With a slightly comical spring in his step, Rogue sort of pranced back to one of the fallen troops, and snapped off one of the hands, then collected a mask. As it happened, there wasn’t much under the mask. But, he couldn’t be sure of anything. In a world where werebears applied for mortgages in Santa Barbara, a disappearing soldier wouldn’t be anywhere near the strangest thing to happen.

“We’ll need this to study. Best to know what we’re up against.”

“How will we find our way?” Stone asked, of course very serious. “The forest is so thick, and you have no map.”

“GPS, my friend,” Rogue said, whipping out a smart phone that he had just about gone into bankruptcy over. “Even out here, we’ll pick up some kind of signal. Wait, what are you looking at?”

King sighed heavily. “You really bought that?”

“Contract was up on the old one. Traded up. What? What’s the big deal?”

King grumbled something under his breath about materialism and greed, but just rolled his eyes again.

As King decried his sworn brother’s undying consumerism, the phone beeped a few times, and the new bears both stared at it in utter amazement. “It’s a map... that moves?”

“Tracks us. Satellites. Don’t worry, you’ll catch up. It took us a while to get used to the world too.” Rogue smiled. “Or, really it took him a while. I’m a much quicker learner.”

But King was already gone, too far ahead to hear the snarky quip. Stone followed shortly after him, carrying Claire’s unconscious body. Rogue went to follow, to bring up the rear of the group, but Fury turned and stopped him with a huge hand on Rogue’s chest.

“I don’t know if you are who you say you are,” he said slowly, carefully. “But if you hurt him, or her, I’ll rip your fucking guts out.”

Rogue regarded him coolly, measuring this fire-spitting young bear. “I think you mean that,” he said after a pause. “Or at least, I think you think you mean that. I saw you fight. I like what I saw. But before you start talking a big game about ripping my guts out, why not—”

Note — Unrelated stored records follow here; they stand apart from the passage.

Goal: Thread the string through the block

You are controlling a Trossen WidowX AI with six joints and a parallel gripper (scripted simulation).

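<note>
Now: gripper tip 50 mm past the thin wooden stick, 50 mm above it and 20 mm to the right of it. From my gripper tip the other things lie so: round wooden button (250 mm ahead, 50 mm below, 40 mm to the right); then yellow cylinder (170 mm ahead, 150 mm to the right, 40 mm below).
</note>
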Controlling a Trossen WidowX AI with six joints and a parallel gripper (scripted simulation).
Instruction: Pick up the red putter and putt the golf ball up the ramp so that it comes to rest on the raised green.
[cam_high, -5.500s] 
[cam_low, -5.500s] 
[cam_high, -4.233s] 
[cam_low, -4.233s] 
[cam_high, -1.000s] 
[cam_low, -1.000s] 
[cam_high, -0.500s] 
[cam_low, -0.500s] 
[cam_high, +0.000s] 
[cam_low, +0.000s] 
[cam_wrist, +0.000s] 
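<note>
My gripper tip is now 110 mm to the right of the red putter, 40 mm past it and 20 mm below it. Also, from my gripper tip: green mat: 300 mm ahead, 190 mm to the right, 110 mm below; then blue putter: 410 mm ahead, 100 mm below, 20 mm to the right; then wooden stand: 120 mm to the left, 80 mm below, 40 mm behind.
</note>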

“Learn if I can trust you first?”

“Nah,” Rogue said with an easy grin and a laugh. “Just get to know me. After that, you might want to rip them out anyway, no matter what I’m lying or telling the truth about.”

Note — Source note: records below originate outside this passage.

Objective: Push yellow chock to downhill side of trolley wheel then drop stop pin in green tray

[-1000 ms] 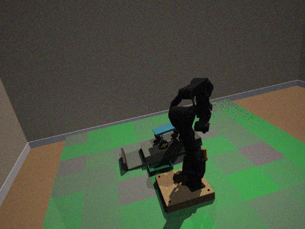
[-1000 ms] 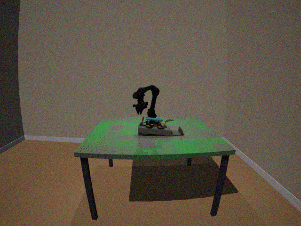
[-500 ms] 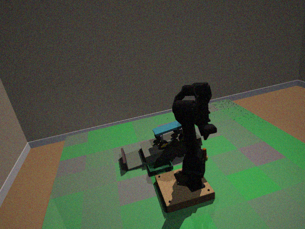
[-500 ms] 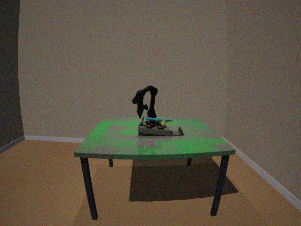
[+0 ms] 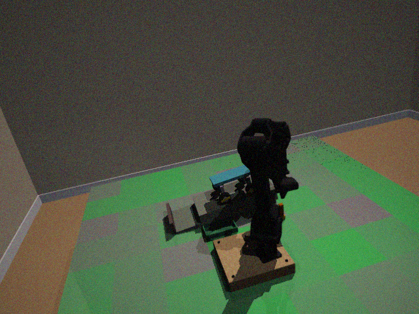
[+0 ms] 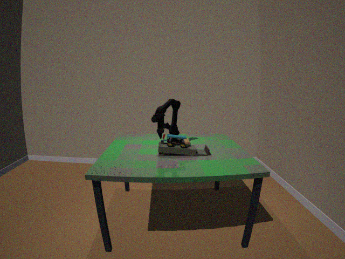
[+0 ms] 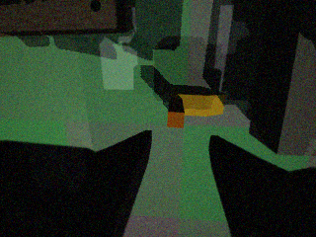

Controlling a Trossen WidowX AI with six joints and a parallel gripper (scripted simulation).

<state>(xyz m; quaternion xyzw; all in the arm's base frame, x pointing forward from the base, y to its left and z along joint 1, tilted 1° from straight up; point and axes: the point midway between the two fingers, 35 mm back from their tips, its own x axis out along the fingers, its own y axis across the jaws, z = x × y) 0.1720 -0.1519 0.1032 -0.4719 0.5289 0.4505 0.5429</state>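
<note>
The yellow chock lies 8 cm below my gripper tip and 2 cm ahead of it. From my gripper tip the other things lie so: red-headed stop pin (13 cm ahead, 3 cm above, 1 cm to the left); then trolley (16 cm ahead, 11 cm to the left, 1 cm above); then grey ramp (16 cm ahead, 12 cm to the left, 5 cm below).
</note>
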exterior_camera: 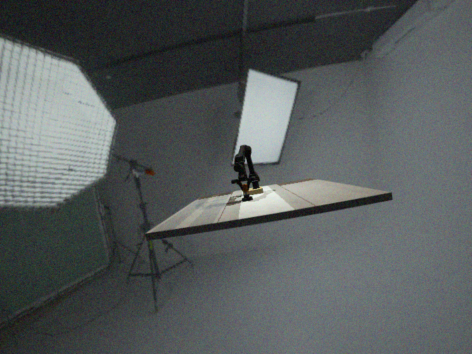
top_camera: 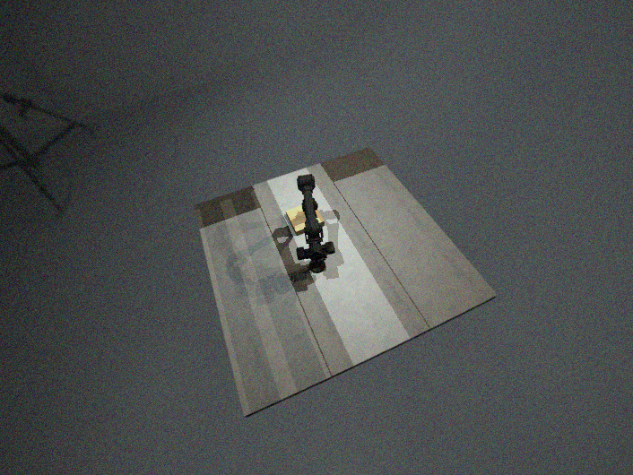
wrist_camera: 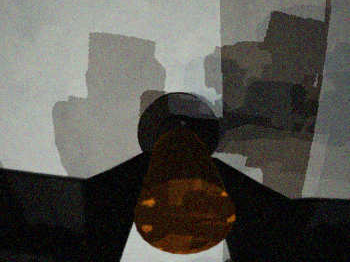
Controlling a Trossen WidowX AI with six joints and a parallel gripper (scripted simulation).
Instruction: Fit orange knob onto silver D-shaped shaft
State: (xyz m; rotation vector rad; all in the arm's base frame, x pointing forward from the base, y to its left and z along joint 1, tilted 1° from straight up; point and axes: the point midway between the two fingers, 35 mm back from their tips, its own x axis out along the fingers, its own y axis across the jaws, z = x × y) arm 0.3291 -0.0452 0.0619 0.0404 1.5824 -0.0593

Nodding, Fury turned back away from Rogue to follow the group, but this time it was Rogue who stopped him with a hand on the shoulder. “Listen,” he said. “We thought you were all dead. Or, well, I always thought you were dead. King kept believing that one day we’d somehow find all of the cubs and women that were taken. Do you know?”

“Know what? If there are others?” Fury swallowed, and then tightened his jaw. His gold eye, and his green one, flickered under the quicksilver moon. “Yeah. Yeah, they’re alive. But I’ve never seen them. They kept us in a box way underground. They didn’t do anything to us – any experiments I mean. The others though, I’m not sure.”

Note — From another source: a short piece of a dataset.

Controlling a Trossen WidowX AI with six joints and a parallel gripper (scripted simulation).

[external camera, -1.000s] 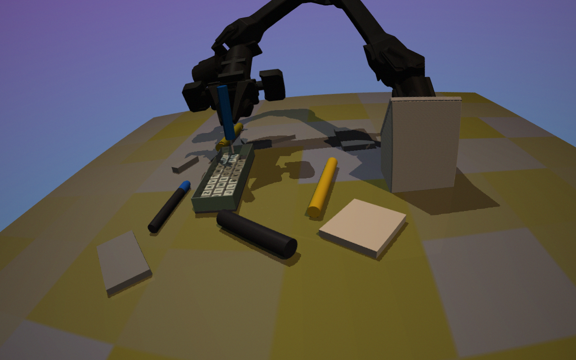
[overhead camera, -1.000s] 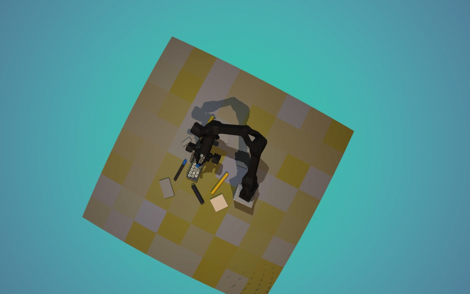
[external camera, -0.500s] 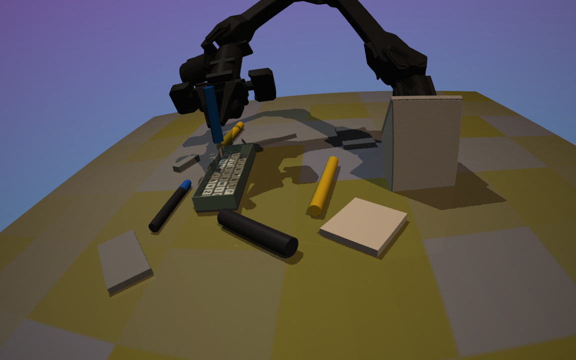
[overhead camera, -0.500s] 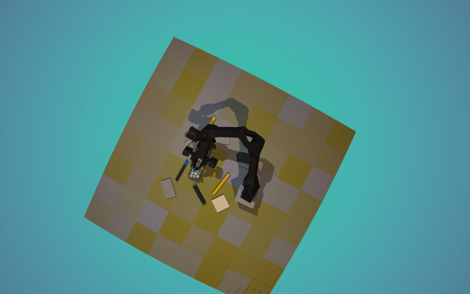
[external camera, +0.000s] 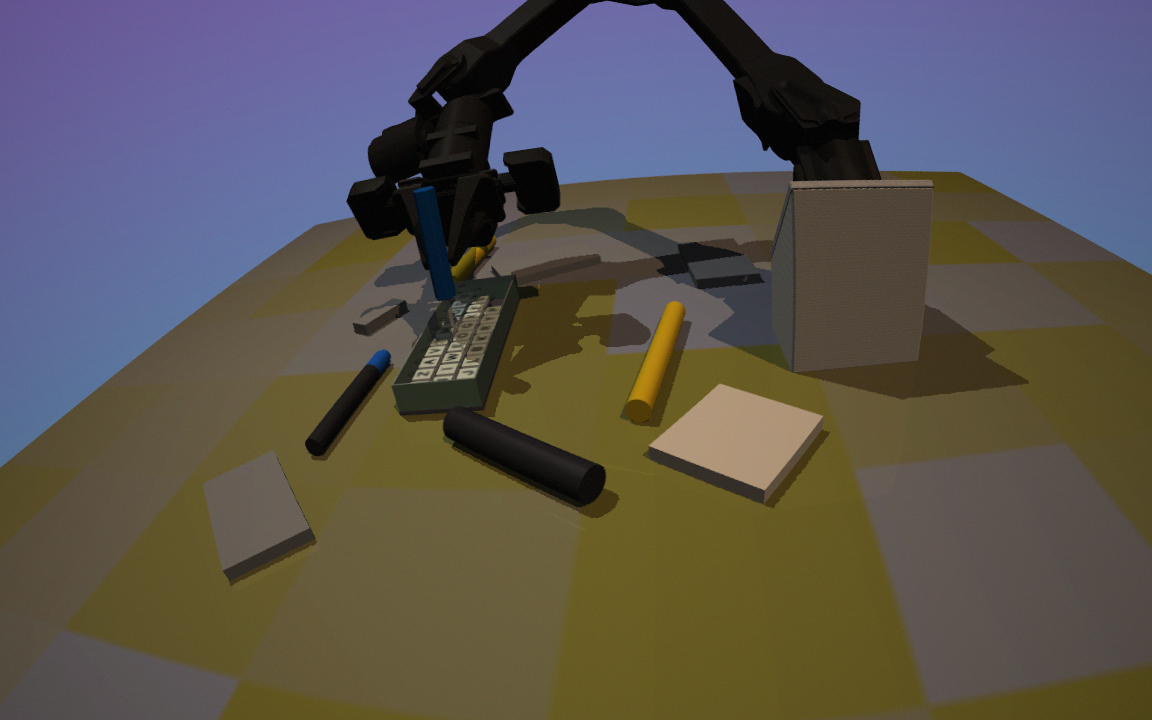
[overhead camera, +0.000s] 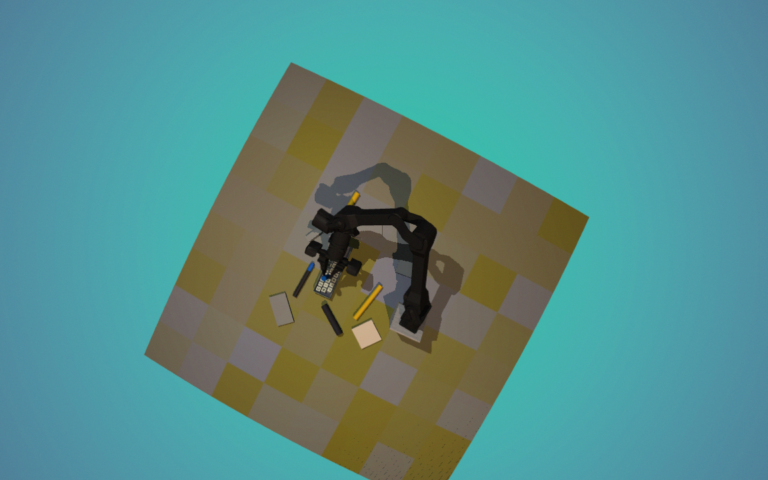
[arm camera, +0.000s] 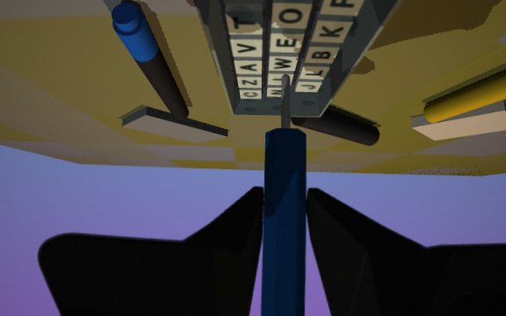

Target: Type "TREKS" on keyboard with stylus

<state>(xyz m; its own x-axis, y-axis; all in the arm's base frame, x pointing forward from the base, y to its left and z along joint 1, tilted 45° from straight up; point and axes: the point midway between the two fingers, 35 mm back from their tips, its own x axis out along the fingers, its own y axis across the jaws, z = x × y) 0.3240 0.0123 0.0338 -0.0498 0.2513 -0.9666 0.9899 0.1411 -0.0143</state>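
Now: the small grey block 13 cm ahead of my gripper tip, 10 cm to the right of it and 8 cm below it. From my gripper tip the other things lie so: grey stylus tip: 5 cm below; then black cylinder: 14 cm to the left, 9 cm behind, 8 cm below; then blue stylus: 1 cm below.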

His cheek twitched—a sign of anger Rogue recognized easily enough, as he did the same thing. He patted the man on the shoulder. “Fury,” he said. “It’s nice to meet another Broken Pine bear. It’s really, really goddamn nice. And I promise that as long as I breathe, we’re not gonna stop looking. And I promise one more thing.”

“What’s that?”

“The revenge I can see you burn to have? I won’t rest until you have that, either.”





-10-


“Life is just... funny sometimes. Not funny ha-ha, but funny weird.”


-Jill


“Is that them?” Jill craned her neck to try and see through the densely canopied forest, to no avail. “Or a squirrel? I can’t even tell out here. And in midnight darkness?” In the intervening hours, the pair had swapped out the Cessna for a helicopter suitable for two pilots and five passengers. Jacques, turned out, had connections everywhere.

With her face pressed against the glass on her door, she could hardly make anything out down below. She stood next, to see if she could do any better to look out the huge swinging door in the passenger area.